Google has rolled out AI technology capable of predicting early signs of disease based on sound. HeAR is a bioacoustic foundation model trained on 300 million pieces of audio data from around the world that can detect subtle differences in cough patterns. The AI can be loaded onto a smartphone and could become a critical tool in early detection of diseases, such as tuberculosis, in areas where expensive diagnostic hardware isn’t available. Google is also researching a model that uses ultrasound for early breast cancer detection.
Earlier this year, Google introduced HeAR, a bioacoustics LLM designed for researchers building task-specific models that learn to listen to sounds and flag early signs of disease. The LLM was trained on 300m pieces of diverse multinational audio data, able to distinguish 100m cough sounds.
The goal is to deploy the tech on smartphones that track populations in underserved geographies, replacing expensive diagnostic means such as X-ray and radiologists, tackling the world’s top infectious killer – undiagnosed Tuberculosis (TB).
The target business model is to offer the AI to health workers with low training to triage patients for further investigation and treatment.
Yet there are several projects out there that apply digital biomarkers, all suffering from the same limitations on the path to real-life impact as many software medical devices do. They lack evidence that proves the clinical robustness of the tools. At the same time, the translational chasm must be bridged to leverage the significant knowledge mobilization potential of LLM technology.
- Accessing diverse and large data sets is critical to deploy and refine their advanced learning capabilities with several connected downstream applications where anchoring can take place. Specifically to:Test the foundation model with different clinical data sets/ patient contexts/ demographics – e.g., to test an ability to distinguish the “TB sounds” from other aetiologies associated with underlying comorbidities that may be “masking” sounds.
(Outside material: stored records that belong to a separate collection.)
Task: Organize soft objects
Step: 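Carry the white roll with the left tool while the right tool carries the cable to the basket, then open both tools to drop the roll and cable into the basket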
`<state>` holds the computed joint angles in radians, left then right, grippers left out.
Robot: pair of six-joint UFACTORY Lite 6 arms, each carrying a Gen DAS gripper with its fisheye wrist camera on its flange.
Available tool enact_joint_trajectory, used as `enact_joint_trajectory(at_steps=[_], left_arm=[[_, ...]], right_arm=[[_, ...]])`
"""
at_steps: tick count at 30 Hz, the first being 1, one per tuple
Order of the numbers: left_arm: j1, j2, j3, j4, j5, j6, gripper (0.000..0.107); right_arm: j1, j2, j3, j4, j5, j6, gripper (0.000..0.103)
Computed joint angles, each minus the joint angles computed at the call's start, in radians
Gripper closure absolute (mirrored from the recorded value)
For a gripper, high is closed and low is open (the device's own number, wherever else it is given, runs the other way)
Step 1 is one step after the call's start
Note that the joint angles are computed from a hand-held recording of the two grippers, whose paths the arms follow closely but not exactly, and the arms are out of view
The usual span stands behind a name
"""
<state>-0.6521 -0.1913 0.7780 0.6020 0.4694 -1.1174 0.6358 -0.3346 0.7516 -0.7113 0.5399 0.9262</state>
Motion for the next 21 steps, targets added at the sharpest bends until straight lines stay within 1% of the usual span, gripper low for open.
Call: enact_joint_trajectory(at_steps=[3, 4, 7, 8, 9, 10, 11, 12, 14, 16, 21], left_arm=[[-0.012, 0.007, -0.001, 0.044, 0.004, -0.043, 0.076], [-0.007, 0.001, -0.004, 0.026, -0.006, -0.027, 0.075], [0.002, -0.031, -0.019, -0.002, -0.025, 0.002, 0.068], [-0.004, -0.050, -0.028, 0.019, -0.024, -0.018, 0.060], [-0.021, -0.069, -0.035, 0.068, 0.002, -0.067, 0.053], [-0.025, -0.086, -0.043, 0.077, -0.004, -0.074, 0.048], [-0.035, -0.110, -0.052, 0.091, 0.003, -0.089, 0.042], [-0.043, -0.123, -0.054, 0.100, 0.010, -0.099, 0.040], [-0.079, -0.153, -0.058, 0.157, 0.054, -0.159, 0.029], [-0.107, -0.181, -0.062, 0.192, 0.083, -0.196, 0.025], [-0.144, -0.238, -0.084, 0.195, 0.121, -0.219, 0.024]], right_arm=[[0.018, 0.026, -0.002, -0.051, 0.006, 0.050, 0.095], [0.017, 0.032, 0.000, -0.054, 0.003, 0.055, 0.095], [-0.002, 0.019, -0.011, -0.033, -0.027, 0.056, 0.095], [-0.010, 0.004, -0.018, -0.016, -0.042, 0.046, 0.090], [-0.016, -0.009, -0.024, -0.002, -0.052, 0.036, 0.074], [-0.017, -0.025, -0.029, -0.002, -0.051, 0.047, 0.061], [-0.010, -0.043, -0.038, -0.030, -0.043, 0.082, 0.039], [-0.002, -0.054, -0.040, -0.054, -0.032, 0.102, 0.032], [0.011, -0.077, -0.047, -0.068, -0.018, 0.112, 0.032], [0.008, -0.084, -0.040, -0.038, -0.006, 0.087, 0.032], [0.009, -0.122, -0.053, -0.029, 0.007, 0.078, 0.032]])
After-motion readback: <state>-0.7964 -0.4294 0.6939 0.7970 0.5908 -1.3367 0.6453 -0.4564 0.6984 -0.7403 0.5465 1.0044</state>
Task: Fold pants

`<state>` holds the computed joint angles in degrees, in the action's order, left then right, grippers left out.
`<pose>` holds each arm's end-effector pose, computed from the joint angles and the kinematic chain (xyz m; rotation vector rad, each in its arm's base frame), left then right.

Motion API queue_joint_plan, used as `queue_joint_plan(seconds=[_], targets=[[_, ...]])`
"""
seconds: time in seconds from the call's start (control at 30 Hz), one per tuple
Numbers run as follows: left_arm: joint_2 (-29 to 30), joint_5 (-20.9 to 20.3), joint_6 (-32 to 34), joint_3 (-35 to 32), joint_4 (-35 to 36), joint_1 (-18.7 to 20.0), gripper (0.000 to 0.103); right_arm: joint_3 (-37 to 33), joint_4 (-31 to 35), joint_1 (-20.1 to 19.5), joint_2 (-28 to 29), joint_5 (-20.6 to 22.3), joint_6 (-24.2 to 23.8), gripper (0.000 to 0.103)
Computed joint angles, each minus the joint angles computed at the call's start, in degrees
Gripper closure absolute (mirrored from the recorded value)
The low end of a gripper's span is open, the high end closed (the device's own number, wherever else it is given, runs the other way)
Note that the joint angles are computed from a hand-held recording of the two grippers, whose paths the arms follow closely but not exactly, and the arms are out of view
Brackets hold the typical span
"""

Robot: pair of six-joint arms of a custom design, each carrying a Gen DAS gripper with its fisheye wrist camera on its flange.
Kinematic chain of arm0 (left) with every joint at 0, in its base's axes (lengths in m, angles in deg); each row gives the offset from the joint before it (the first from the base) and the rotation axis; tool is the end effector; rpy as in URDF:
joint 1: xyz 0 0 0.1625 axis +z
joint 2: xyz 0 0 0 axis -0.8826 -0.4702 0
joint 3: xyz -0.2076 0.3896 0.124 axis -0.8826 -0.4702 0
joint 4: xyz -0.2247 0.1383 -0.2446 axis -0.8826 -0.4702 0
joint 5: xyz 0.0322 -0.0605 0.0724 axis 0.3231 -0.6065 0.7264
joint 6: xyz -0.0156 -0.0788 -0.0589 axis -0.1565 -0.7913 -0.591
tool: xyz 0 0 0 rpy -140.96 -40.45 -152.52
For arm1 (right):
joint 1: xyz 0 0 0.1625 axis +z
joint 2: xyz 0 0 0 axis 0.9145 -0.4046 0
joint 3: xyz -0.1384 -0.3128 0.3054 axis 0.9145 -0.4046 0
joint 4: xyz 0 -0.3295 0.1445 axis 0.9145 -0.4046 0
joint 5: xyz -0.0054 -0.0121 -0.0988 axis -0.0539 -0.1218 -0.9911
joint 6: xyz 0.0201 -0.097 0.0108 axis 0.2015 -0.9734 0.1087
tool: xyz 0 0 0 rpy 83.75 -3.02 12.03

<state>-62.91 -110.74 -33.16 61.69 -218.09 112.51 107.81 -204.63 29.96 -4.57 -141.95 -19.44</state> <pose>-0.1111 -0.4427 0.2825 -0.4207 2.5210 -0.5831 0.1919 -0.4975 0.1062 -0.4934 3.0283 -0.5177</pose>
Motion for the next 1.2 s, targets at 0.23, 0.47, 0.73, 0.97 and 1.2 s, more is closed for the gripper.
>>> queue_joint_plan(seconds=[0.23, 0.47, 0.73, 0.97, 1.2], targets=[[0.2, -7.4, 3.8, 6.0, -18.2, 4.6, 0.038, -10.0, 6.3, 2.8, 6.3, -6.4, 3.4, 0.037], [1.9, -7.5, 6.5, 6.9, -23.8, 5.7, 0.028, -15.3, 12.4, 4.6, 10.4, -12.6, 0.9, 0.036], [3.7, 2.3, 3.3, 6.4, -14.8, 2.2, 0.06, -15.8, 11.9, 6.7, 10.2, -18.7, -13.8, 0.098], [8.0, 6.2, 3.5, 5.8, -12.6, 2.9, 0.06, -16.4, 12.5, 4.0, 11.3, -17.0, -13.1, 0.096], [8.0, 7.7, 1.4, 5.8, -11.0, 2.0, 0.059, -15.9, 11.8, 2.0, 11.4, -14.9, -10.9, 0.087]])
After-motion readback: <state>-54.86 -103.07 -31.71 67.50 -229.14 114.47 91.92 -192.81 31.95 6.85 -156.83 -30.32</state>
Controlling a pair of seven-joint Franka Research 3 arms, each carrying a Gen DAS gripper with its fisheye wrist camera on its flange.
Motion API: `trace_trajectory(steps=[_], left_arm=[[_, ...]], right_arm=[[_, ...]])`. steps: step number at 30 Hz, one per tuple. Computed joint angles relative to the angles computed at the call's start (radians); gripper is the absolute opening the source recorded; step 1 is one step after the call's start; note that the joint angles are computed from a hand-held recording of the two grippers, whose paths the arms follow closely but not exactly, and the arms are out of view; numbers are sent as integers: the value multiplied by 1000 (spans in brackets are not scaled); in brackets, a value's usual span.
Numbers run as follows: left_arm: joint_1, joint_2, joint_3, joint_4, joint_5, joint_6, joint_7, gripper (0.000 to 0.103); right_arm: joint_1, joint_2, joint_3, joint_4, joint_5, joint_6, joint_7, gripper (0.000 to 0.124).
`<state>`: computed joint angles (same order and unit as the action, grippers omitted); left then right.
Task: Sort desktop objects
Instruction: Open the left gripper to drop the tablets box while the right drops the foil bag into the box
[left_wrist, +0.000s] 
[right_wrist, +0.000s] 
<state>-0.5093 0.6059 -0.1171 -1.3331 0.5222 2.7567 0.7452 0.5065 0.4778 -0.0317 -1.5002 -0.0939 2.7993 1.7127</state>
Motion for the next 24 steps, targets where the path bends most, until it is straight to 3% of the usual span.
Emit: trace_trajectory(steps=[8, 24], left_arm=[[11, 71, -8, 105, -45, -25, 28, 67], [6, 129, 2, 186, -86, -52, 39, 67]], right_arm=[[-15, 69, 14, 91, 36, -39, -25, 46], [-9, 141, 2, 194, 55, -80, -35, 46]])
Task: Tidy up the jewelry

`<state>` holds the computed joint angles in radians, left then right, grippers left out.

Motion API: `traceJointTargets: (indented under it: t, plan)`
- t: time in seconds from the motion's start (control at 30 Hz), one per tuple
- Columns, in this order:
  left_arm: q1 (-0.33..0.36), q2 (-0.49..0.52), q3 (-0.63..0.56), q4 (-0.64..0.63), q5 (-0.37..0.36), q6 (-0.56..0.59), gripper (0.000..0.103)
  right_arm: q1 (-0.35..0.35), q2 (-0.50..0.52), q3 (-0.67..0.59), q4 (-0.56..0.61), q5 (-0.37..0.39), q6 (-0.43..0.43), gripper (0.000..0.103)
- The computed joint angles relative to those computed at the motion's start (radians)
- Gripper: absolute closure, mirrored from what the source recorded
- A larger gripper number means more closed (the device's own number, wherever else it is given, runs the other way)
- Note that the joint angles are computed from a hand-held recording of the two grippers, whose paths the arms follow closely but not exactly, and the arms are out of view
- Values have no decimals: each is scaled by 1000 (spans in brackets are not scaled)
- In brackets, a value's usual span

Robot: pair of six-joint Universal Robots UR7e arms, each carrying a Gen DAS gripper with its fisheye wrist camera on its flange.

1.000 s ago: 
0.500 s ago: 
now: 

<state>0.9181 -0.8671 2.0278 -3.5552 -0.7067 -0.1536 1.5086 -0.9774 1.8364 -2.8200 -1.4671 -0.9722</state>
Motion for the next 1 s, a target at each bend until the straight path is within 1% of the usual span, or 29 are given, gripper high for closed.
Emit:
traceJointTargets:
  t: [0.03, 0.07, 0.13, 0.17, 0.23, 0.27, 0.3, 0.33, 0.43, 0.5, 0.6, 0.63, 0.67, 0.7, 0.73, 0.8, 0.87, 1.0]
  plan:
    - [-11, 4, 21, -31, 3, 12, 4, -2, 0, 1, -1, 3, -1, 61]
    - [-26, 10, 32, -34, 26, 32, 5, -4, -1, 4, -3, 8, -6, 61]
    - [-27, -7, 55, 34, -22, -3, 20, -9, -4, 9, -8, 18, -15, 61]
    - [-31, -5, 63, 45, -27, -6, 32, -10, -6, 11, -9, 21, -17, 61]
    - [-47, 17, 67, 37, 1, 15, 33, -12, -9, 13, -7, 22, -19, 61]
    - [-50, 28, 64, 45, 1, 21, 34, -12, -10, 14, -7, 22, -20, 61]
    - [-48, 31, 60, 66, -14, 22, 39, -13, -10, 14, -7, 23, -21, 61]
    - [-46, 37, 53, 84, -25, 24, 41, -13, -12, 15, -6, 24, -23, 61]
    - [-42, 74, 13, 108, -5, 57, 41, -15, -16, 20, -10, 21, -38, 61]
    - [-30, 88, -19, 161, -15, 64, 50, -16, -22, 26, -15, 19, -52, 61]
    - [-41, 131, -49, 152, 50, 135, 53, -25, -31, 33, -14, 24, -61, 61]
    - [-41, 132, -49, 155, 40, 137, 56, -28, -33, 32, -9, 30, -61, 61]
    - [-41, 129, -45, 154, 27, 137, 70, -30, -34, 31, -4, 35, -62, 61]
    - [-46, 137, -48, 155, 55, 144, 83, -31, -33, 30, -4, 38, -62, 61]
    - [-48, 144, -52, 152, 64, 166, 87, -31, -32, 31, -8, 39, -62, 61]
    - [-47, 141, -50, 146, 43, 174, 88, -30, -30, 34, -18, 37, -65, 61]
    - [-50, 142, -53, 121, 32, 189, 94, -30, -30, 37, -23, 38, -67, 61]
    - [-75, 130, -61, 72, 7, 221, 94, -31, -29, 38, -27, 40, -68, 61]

- Offer the opportunity to test the model’s clinical efficacy in specific downstream applications submitted for marketing approval as medical devices, at the same time improving the performance of the LLM with reference to specific vulnerable groups.
- Produce the volume and quality of real-world clinical evidence that can be used to assess the technology for cost-effectiveness and add it to reimbursable clinical pathways.
- Ensure that the LLM does not collapse or hallucinate with the synthetic data it produces while learning and that specific patient groups are not negatively racialized and thus excluded from the early treatment the LLM-powered devices implement.
For this purpose, the HeRA team aims to collaborate with several clinical ecosystems, including The StopTB Partnership, a UN-hosted organization that aims to end TB by 2030.